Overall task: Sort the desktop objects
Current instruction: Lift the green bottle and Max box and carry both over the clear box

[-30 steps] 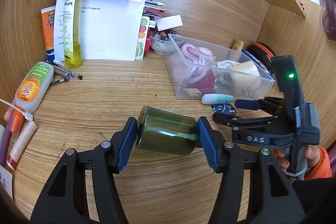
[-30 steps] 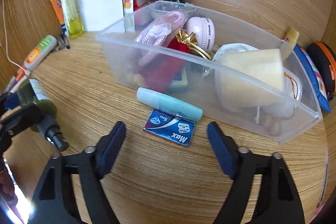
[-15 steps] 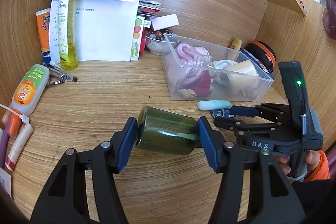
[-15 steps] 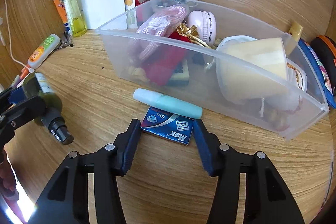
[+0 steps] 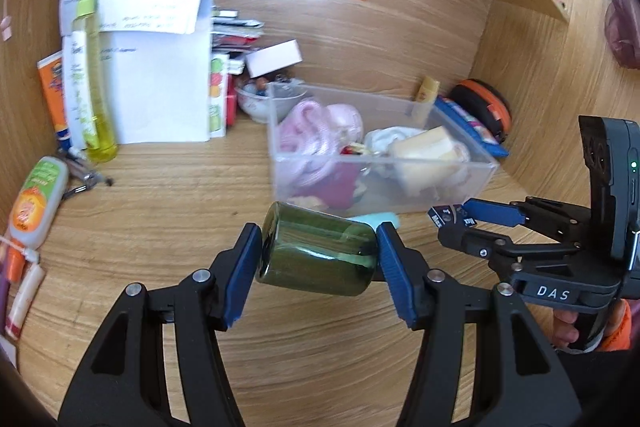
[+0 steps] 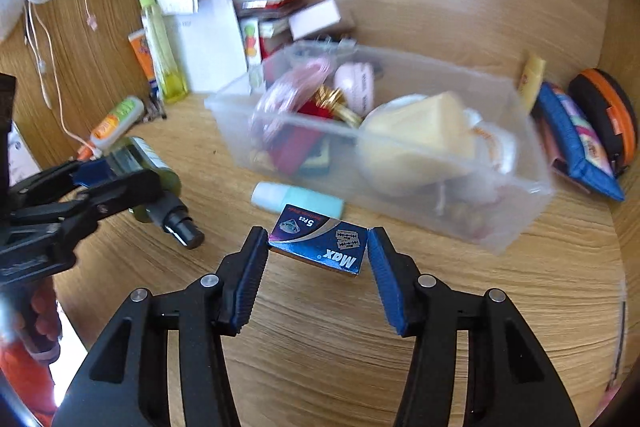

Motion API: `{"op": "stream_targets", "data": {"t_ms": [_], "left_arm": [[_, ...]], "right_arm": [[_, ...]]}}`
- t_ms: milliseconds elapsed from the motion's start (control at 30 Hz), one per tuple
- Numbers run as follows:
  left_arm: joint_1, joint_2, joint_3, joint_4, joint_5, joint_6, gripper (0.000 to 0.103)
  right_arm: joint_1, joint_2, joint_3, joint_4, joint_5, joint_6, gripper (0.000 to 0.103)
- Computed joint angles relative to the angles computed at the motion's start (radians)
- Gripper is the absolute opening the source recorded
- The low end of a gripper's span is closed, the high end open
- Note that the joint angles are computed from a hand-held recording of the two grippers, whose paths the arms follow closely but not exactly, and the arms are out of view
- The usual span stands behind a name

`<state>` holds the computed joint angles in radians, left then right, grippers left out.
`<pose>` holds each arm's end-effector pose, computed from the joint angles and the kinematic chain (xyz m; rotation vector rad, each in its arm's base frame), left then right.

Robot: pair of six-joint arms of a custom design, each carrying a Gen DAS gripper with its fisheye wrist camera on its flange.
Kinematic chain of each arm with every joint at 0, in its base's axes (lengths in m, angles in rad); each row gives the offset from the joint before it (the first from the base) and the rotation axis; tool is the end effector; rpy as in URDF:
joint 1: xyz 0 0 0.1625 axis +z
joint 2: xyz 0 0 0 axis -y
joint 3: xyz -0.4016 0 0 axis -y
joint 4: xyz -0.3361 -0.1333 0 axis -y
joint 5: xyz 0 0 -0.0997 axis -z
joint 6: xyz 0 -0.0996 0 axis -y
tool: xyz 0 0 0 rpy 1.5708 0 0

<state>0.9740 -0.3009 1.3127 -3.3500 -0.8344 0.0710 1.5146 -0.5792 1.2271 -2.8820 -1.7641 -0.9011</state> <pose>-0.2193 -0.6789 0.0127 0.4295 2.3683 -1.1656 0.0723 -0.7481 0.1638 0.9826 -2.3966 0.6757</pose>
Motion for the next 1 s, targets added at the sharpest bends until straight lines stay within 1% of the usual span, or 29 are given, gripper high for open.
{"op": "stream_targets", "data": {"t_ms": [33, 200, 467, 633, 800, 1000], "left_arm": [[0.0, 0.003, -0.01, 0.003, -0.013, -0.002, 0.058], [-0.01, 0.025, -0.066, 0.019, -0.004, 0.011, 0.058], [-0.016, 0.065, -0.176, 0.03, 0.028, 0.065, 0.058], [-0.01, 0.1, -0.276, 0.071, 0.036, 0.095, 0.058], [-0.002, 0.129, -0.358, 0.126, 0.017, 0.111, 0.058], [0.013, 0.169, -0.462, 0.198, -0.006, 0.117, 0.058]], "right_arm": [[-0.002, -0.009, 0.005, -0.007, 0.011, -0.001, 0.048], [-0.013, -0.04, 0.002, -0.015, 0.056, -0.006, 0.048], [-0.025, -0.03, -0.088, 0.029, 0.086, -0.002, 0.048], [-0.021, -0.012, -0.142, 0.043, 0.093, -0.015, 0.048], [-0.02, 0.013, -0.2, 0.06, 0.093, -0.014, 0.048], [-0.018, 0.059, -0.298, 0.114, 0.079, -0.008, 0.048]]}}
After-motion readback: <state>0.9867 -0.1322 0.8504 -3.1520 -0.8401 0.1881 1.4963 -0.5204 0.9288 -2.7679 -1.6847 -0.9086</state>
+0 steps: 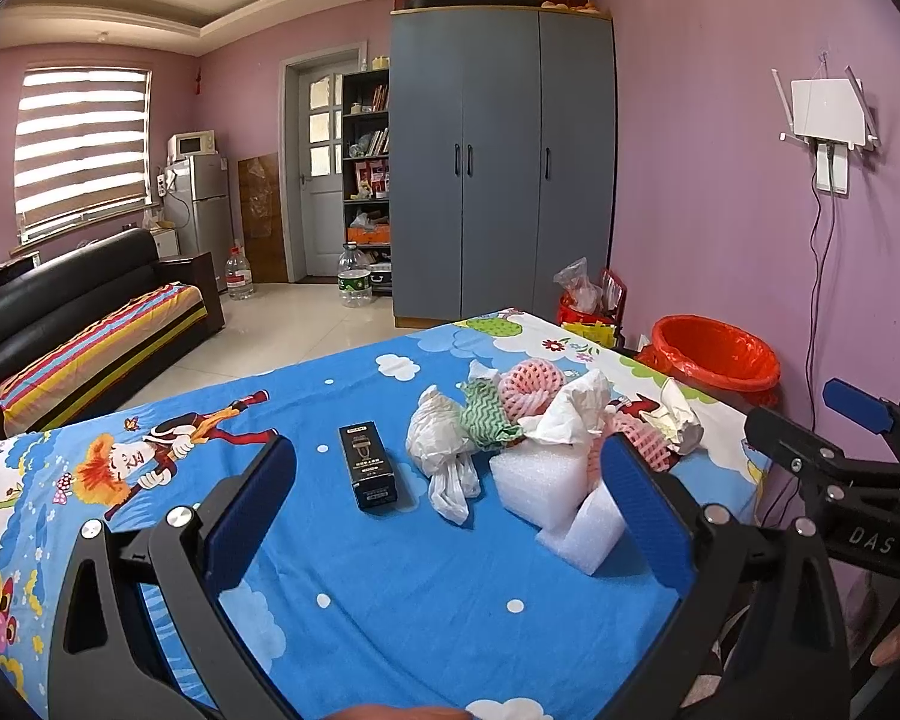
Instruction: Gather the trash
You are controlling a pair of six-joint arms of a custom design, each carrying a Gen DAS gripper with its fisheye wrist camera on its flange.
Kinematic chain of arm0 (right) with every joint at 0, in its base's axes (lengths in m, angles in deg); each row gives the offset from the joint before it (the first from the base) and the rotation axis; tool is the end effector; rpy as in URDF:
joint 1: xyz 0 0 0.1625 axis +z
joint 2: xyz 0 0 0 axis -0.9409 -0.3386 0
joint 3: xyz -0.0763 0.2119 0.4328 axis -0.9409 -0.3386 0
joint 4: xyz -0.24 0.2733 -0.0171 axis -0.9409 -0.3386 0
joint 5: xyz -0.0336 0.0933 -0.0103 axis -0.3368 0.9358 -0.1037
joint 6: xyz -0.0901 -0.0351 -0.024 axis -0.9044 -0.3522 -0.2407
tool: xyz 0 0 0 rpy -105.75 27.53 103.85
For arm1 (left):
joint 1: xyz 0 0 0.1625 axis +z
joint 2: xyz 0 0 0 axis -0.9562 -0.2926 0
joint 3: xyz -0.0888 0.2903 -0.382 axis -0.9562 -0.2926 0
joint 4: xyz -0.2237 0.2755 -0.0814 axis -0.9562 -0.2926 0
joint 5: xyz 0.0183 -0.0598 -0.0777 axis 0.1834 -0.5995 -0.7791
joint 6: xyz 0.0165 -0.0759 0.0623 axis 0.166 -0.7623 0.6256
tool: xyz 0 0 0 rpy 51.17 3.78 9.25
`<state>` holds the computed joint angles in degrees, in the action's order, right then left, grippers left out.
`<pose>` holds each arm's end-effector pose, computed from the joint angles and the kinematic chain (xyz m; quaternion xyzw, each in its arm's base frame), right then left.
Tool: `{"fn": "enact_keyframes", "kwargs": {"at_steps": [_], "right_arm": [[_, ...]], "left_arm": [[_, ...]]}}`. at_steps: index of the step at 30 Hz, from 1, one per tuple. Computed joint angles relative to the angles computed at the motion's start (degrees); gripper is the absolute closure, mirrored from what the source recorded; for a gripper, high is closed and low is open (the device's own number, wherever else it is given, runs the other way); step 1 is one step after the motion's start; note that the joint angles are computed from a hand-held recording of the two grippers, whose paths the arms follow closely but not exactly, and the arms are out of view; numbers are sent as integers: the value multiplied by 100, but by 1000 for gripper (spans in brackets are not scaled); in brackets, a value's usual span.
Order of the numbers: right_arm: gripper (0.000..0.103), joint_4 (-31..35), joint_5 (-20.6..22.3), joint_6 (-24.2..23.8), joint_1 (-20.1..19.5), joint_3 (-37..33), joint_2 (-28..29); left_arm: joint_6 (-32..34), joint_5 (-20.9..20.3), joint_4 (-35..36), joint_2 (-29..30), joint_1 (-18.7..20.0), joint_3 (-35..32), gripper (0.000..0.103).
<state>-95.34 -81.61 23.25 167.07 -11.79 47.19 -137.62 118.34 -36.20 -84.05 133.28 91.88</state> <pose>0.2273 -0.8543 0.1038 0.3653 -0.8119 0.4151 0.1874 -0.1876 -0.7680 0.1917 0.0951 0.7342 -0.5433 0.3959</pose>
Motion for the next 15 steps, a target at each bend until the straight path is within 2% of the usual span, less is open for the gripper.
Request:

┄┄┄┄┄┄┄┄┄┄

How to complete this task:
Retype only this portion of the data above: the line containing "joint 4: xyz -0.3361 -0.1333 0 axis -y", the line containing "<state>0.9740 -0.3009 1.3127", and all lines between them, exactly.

The answer:
joint 4: xyz -0.3361 -0.1333 0 axis -y
joint 5: xyz 0 0 -0.0997 axis -z
joint 6: xyz 0 -0.0996 0 axis -y
tool: xyz 0 0 0 rpy 1.5708 0 0

<state>0.9740 -0.3009 1.3127 -3.3500 -0.8344 0.0710 1.5146 -0.5792 1.2271 -2.8820 -1.7641 -0.9011</state> <pose>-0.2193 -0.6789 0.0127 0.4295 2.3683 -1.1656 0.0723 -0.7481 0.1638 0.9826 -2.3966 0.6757</pose>

The response to the exercise is now finished.